== Your objective ==
From the first line of the data through the line containing "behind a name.", transcribe each line exactly. Pictures do not belong in the copy.

== Dataset records ==
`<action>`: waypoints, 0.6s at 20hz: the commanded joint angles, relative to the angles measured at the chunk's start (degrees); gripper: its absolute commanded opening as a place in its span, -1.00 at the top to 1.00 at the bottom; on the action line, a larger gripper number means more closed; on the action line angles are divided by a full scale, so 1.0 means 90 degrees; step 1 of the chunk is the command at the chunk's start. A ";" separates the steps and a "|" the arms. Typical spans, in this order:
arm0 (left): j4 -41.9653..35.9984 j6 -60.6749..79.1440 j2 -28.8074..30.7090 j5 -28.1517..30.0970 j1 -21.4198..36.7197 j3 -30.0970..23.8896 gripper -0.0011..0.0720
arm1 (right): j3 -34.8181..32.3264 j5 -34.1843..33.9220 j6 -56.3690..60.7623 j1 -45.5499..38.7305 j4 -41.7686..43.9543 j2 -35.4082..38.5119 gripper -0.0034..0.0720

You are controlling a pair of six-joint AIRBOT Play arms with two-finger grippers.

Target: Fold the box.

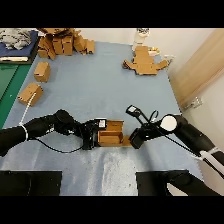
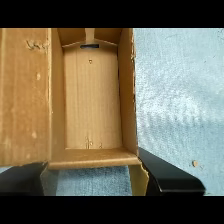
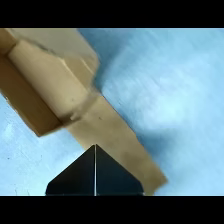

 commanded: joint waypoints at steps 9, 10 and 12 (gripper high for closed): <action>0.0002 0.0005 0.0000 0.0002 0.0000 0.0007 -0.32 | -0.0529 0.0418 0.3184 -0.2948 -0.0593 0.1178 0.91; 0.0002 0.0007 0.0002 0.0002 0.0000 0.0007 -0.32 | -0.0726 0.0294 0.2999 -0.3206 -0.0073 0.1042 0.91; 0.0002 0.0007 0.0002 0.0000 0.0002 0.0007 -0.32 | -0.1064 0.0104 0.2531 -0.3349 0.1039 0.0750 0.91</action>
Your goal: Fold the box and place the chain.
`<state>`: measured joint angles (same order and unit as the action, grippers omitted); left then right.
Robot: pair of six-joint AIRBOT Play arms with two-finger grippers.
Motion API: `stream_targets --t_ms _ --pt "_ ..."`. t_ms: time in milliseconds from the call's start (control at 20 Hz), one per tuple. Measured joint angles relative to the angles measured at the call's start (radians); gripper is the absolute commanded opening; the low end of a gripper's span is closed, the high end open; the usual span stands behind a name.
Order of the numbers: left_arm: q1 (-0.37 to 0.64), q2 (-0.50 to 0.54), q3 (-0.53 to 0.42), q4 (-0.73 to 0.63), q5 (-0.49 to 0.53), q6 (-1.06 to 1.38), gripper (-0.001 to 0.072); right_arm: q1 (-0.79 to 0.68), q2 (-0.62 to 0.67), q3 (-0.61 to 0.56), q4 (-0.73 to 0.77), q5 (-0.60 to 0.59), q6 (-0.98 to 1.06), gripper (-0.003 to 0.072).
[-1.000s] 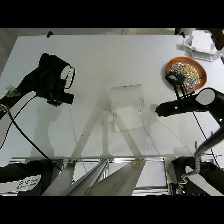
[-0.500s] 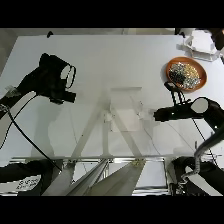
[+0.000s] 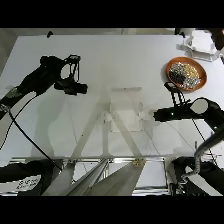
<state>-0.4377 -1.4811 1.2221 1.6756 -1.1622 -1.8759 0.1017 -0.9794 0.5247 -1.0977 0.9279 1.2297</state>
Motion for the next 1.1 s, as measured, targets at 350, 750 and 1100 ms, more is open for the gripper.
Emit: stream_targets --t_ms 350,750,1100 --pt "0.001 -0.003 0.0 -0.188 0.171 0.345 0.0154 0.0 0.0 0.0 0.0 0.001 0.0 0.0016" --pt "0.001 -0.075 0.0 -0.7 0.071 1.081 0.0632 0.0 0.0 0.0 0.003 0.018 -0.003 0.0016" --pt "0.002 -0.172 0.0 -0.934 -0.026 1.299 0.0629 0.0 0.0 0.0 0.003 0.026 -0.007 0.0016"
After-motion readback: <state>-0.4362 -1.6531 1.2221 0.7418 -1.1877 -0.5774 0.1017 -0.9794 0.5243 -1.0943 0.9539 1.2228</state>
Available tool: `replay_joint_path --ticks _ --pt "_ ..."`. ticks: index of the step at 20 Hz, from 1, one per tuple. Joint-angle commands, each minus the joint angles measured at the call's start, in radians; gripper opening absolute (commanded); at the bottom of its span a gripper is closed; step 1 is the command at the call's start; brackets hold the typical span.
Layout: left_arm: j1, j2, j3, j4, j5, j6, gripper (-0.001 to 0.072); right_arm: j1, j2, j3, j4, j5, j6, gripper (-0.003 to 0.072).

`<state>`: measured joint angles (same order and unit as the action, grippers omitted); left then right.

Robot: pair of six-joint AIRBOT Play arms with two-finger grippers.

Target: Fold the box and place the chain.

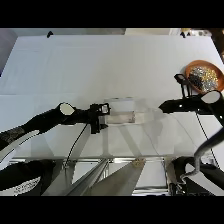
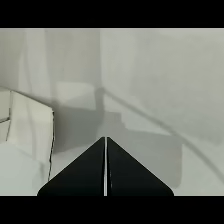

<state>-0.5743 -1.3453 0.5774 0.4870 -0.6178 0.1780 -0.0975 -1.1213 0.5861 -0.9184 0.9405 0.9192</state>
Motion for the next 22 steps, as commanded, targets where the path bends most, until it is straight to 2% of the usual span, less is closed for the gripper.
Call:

== Answer to this task ==
`<action>`: waypoints, 0.6s at 20hz: the commanded joint angles, relative to the angles measured at the chunk's start (degrees); gripper: its absolute commanded opening as a place in its span, -1.00 at the top to 1.00 at the bottom; on the action line, a larger gripper number means more closed; on the action line angles are divided by a full scale, so 1.0 means 90 degrees; step 1 of the chunk is the command at the chunk's start. A ";" separates the steps and a "|" the arms. Typical spans, in this order:
arm0 (left): j4 -41.9653..35.9984 j6 -60.6749..79.1440 j2 -28.8074..30.7090 j5 -28.1517..30.0970 j1 -21.4198..36.7197 j3 -30.0970..23.8896 gripper -0.0011..0.0720
arm1 (right): j3 -34.8181..32.3264 j5 -34.1843..33.9220 j6 -56.3690..60.7623 j1 -45.5499..38.7305 j4 -41.7686..43.9543 j2 -35.4082..38.5119 gripper -0.0034..0.0720

You are controlling a pair of six-joint AIRBOT Play arms with two-finger grippers.

Target: Fold the box.


 commanded: joint waypoints at steps 9, 10 and 12 (gripper high for closed): <action>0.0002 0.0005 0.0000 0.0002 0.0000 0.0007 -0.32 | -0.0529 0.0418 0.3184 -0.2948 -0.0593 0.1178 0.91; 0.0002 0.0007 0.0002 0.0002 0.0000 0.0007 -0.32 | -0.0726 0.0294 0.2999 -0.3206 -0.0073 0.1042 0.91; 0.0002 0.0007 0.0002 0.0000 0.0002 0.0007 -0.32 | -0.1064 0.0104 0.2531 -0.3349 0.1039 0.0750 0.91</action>
Your goal: Fold the box and place the chain.
`<state>`: measured joint angles (same order and unit as the action, grippers omitted); left then right.
Robot: pair of six-joint AIRBOT Play arms with two-finger grippers.
Motion API: `stream_targets --t_ms _ --pt "_ ..."`. t_ms: time in milliseconds from the call's start (control at 20 Hz), one per tuple. Measured joint angles relative to the angles measured at the call's start (radians); gripper is the absolute commanded opening; the low end of a gripper's span is closed, the high end open; the usual span stands behind a name.

Nothing remains to be done for this exercise.